Over the years, Macartney notes, the London area has seen major companies such as Caterpillar, Ford and Kellogg's shut their production facilities. London was also hit hard during the recession in 2008.
"A lot of manufacturing jobs left and never came back. It's taken us this long to get back on our feet, to have a reasonably good economy going forward," he says. "The last thing we need is another hit like that."
The company says it directly employs 1,700 highly skilled people in London, and indirectly provides work to more than 12,000 additional people across Canada through more than 500 suppliers. Macartney says there are more than 240 suppliers in London alone for the armored vehicle contract.

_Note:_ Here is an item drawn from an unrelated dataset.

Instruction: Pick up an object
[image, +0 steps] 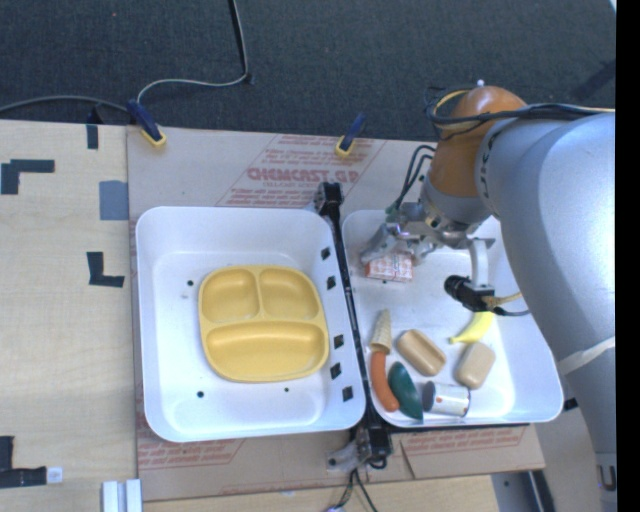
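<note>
One gripper (400, 238) over the right bin's (520, 400) far end; I log a pink-white packet (389, 267) just below its fingertips. Finger spread: cannot tell.

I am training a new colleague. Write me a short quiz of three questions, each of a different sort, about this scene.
1. True or false: the yellow divided plate lies in the right bin.
2. Which thing is nearest the gripper? A) banana B) small red and white packet C) carrot
3. Fill in: the arm's wrist band is ___ in colour.

Key: 1 false, it lies in the left bin; 2 B; 3 orange.
</note>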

One of those is the Rho-Can Machine & Tool Co. Co-owner DJ DeJesus says the company employs about 100 people and counts on General Dynamics for 35% of its business.

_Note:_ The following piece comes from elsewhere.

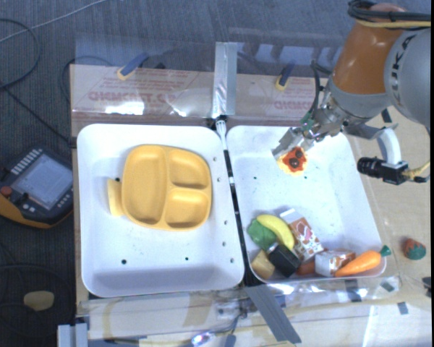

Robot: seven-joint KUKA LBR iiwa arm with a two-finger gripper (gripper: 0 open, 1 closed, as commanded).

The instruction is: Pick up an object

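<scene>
My gripper (pixel 295 144) hangs over the far part of the right bin (pixel 347 194), under the arm's orange band. A small red-orange object with a dark spot (pixel 295 162) lies right at the gripper's tip; whether it is gripped or only touched is unclear. At the bin's near end lies a heap: a yellow banana (pixel 278 228) on a green piece (pixel 257 233), a red-and-white packet (pixel 305 238), a black block (pixel 283 259), a tan piece (pixel 262 265) and an orange carrot (pixel 360 262).
The left bin (pixel 101 266) bears a yellow divided tray (pixel 166 186). A ridge between the bins runs down the middle. A black cylinder (pixel 380 168) sticks out of the arm over the right bin's right rim. A handheld controller (pixel 32 186) lies on the floor at the left.
</scene>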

"So if the contract goes away, 35% of the people lose their job," he says. "That would be just horrific."
DeJesus says it would be misguided to think that Saudi Arabia's behavior would change if it didn't have the light armored vehicles manufactured in Canada. "The bottom line is we have countries all over the world lined up to take on this contract the minute we decide we don't want to do it," he says.
Royce de Melo, a Middle East security consultant based in the London region, says the contract is to deliver the vehicles to Saudi Arabia.
"They can go to law enforcement, can go to military, can go to border security," de Melo says. "You can't control how it's used at the end of the day."
De Melo says it would send a bad signal if Canada is seen as not honoring its contract commitments.
But the Rev. George views the issue differently.
"If Canada can't stand up for what's right in this case, can they ever be trusted to stand up for what's right in the next deal?" says the church rector.
In December, protesters gathered at a port in Saint John, New Brunswick, to demonstrate against the armored vehicles being loaded for shipment to Saudi Arabia.
Bryan Smith, with the Oxford Coalition for Social Justice in Woodstock, Ontario, says there could be another option that would satisfy both sides in this debate. He says the Canadian government should find other customers for the armored vehicles, such as the United Nations.
"People here would continue to have good jobs and they would be put to good purposes, such as with peacekeeping troops in Yemen," he says.